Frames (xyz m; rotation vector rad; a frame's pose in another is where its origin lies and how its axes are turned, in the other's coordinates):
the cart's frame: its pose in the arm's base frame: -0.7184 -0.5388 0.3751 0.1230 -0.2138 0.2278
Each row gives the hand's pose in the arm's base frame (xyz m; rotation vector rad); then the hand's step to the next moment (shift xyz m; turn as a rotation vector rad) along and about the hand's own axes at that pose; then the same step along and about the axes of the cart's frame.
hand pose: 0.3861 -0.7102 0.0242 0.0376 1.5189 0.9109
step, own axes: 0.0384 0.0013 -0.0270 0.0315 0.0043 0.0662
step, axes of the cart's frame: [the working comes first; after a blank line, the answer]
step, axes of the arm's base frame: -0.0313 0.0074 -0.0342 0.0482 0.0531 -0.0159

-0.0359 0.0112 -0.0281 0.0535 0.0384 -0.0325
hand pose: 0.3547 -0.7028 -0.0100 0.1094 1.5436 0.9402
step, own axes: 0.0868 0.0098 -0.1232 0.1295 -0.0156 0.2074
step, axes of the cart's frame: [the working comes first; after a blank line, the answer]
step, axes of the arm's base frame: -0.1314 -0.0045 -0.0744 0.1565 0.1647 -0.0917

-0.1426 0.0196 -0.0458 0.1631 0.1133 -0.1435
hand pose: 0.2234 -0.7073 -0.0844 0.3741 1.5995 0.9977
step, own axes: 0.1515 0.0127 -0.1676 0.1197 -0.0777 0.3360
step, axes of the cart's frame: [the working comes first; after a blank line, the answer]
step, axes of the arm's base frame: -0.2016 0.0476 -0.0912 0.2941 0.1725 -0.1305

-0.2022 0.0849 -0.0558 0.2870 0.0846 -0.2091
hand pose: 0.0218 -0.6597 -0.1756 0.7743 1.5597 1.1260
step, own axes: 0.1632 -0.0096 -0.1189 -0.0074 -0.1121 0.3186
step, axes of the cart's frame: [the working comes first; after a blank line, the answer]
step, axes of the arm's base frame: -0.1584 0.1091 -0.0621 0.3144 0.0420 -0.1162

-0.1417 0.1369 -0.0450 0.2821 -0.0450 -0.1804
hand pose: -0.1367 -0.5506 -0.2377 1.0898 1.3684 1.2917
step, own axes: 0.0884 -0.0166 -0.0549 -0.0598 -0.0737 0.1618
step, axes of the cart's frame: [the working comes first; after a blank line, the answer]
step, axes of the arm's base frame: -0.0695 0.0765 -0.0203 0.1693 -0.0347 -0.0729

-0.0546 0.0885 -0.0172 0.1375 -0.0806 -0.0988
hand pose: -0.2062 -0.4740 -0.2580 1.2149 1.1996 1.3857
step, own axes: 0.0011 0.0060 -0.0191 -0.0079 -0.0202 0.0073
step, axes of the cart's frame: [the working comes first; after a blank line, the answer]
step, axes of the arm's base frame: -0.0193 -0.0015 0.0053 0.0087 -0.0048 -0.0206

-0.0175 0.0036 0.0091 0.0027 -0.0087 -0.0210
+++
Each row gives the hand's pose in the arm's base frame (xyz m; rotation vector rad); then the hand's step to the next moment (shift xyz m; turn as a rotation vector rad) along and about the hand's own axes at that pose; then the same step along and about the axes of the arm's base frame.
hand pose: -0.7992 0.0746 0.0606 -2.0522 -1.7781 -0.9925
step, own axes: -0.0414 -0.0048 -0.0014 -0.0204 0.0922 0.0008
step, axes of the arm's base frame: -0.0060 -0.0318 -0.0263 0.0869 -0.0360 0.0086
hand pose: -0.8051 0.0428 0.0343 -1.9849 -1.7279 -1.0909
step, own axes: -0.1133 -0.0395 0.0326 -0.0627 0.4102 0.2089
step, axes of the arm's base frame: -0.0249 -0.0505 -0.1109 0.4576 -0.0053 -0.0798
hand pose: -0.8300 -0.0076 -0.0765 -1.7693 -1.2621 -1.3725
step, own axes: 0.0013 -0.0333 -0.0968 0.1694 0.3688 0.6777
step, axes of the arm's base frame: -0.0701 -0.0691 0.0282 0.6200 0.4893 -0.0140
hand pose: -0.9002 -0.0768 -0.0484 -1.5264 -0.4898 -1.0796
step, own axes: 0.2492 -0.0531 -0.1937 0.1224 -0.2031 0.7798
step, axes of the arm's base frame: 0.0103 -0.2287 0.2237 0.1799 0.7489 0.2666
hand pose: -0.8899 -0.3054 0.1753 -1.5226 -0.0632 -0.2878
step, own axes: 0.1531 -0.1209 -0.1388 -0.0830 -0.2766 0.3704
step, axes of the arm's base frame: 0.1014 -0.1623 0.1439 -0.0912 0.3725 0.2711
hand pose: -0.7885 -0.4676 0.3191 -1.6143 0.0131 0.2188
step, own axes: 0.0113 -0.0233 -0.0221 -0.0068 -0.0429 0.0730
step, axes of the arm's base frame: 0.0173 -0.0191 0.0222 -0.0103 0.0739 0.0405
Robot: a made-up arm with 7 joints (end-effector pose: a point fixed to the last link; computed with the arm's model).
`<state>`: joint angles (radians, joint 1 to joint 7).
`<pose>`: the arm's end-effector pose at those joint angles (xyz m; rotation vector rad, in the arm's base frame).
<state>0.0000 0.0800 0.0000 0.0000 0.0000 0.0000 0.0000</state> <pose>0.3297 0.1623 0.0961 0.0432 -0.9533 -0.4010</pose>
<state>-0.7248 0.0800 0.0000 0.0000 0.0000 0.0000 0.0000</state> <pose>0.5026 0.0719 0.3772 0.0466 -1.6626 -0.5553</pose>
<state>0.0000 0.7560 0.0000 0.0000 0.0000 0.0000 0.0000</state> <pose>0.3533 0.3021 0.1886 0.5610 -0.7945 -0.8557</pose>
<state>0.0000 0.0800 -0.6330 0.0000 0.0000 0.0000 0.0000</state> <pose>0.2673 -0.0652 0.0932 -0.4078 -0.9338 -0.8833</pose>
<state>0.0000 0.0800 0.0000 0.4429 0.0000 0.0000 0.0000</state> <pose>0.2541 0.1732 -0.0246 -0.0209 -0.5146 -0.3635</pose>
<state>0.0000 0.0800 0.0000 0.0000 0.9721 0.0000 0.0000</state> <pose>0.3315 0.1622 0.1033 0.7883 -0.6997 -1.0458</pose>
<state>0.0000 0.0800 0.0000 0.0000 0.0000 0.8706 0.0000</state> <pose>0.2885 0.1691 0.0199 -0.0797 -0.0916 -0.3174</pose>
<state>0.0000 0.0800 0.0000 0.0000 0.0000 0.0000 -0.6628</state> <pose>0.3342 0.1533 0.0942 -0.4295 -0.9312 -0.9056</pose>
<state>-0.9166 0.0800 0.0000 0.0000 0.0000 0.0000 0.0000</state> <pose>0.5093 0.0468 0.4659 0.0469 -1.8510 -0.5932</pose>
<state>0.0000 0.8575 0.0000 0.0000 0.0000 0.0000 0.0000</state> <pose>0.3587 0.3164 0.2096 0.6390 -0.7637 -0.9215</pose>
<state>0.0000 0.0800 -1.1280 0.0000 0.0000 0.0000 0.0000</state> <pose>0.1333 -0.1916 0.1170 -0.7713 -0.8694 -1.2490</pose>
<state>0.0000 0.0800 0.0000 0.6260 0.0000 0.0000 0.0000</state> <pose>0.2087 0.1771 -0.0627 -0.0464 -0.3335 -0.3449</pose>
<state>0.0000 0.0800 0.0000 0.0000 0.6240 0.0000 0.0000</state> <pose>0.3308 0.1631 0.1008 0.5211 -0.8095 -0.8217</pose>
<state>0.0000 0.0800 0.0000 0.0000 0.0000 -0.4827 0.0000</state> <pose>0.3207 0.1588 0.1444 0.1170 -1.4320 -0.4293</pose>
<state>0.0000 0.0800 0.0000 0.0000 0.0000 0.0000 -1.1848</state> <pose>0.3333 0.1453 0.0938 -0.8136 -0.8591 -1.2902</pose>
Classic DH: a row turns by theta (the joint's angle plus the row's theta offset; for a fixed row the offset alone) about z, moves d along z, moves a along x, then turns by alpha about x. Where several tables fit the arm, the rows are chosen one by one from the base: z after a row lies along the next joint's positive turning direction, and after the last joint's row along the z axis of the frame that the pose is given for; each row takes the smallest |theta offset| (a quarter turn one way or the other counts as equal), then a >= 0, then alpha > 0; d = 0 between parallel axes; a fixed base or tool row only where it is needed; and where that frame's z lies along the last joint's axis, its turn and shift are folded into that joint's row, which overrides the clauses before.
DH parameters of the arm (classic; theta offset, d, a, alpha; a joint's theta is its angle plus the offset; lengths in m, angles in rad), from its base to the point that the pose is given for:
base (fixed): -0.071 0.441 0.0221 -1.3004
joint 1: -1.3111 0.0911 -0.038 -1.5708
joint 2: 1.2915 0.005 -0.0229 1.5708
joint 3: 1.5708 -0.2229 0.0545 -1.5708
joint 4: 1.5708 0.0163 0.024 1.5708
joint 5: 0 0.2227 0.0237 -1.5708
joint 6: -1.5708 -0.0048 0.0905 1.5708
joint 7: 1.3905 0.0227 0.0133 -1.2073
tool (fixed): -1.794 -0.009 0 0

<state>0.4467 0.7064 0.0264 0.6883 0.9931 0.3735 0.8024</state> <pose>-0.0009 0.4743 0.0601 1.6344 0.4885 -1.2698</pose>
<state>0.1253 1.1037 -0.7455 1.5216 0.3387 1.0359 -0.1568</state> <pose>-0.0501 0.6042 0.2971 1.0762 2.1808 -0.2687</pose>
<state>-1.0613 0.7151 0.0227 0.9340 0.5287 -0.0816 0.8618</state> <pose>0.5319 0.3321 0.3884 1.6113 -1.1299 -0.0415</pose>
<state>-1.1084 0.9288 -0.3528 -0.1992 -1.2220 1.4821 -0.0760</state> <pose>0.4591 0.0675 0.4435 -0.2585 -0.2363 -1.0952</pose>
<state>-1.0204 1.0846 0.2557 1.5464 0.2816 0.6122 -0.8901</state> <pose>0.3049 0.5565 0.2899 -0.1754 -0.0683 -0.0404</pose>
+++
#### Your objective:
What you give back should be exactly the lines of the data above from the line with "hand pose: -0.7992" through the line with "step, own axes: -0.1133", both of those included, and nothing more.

#### Exercise solution:
hand pose: -0.7992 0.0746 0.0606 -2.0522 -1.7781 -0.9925
step, own axes: -0.0414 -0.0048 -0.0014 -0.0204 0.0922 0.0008
step, axes of the arm's base frame: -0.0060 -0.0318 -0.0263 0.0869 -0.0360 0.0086
hand pose: -0.8051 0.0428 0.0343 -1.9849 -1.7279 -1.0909
step, own axes: -0.1133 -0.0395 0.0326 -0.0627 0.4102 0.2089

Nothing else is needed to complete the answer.